Geometric Sequences: How to Find the nth Term

Geometric sequences are a type of sequence where each term is found by multiplying the previous term by a constant value. This constant value is called the common ratio. For example, the sequence 2, 4, 8, 16, 32 is a geometric sequence with a common ratio of 2. Each term is found by multiplying the previous term by 2.

The Formula for Geometric Sequences

The formula for finding the nth term of a geometric sequence is:

an = a1 * r^(n-1)

Where:

• an is the nth term of the sequence
• a1 is the first term of the sequence
• r is the common ratio
• n is the number of the term you want to find

Examples

Example 1: Find the 5th term of the geometric sequence 3, 6, 12, 24…

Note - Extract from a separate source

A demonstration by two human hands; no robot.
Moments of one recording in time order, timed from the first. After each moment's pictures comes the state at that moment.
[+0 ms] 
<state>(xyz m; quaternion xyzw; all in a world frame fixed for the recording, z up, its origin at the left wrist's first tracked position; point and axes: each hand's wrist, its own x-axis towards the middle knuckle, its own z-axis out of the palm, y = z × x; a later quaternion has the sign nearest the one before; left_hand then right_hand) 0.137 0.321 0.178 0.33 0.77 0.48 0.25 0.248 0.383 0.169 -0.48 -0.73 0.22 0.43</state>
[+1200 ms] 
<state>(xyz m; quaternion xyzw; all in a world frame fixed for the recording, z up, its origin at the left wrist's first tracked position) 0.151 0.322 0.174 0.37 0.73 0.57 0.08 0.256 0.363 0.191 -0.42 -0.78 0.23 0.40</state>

In this sequence, a1 = 3 and r = 2. To find the 5th term, we can use the formula:

a5 = 3 * 2^(5-1)

a5 = 3 * 2^4

a5 = 3 * 16

a5 = 48

Therefore, the 5th term of the sequence is 48.

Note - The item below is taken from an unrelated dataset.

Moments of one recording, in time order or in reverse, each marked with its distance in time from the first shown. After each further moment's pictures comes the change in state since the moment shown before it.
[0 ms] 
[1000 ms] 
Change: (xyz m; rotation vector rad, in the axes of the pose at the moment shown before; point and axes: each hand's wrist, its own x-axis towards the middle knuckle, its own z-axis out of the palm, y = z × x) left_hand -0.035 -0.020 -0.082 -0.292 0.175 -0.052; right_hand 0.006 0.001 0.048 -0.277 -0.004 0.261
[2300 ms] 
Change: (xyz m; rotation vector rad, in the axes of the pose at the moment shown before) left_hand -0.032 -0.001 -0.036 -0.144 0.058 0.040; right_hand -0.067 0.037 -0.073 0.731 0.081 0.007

Example 2: Find the 10th term of the geometric sequence 100, 50, 25, 12.5…

In this sequence, a1 = 100 and r = 1/2. To find the 10th term, we can use the formula:

a10 = 100 * (1/2)^(10-1)

a10 = 100 * (1/2)^9

a10 = 100 * (1/512)

a10 = 0.1953125

Therefore, the 10th term of the sequence is 0.1953125.

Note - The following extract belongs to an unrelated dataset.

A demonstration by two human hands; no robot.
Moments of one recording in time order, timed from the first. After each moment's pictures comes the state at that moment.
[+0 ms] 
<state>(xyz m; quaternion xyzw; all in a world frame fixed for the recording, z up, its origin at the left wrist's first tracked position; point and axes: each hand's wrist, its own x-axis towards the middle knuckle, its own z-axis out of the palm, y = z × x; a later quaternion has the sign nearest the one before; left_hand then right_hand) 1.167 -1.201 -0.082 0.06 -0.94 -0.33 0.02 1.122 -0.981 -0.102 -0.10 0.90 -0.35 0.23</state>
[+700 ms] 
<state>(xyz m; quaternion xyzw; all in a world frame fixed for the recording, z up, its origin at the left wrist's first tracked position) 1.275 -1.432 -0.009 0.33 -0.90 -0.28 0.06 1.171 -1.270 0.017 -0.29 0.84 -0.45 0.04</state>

Example 3: A bacteria culture starts with 100 bacteria and doubles in size every hour. How many bacteria will there be after 8 hours?

This is a geometric sequence with a1 = 100 and r = 2. We want to find the 9th term (because the first hour is already accounted for in the initial 100 bacteria). Using the formula:

a9 = 100 * 2^(9-1)

a9 = 100 * 2^8

a9 = 100 * 256

a9 = 25600

Therefore, there will be 25,600 bacteria after 8 hours.

Conclusion

Understanding how to find the nth term of a geometric sequence is a valuable skill in algebra and other areas of mathematics. The formula is simple to use, and with a little practice, you can easily solve problems involving geometric sequences.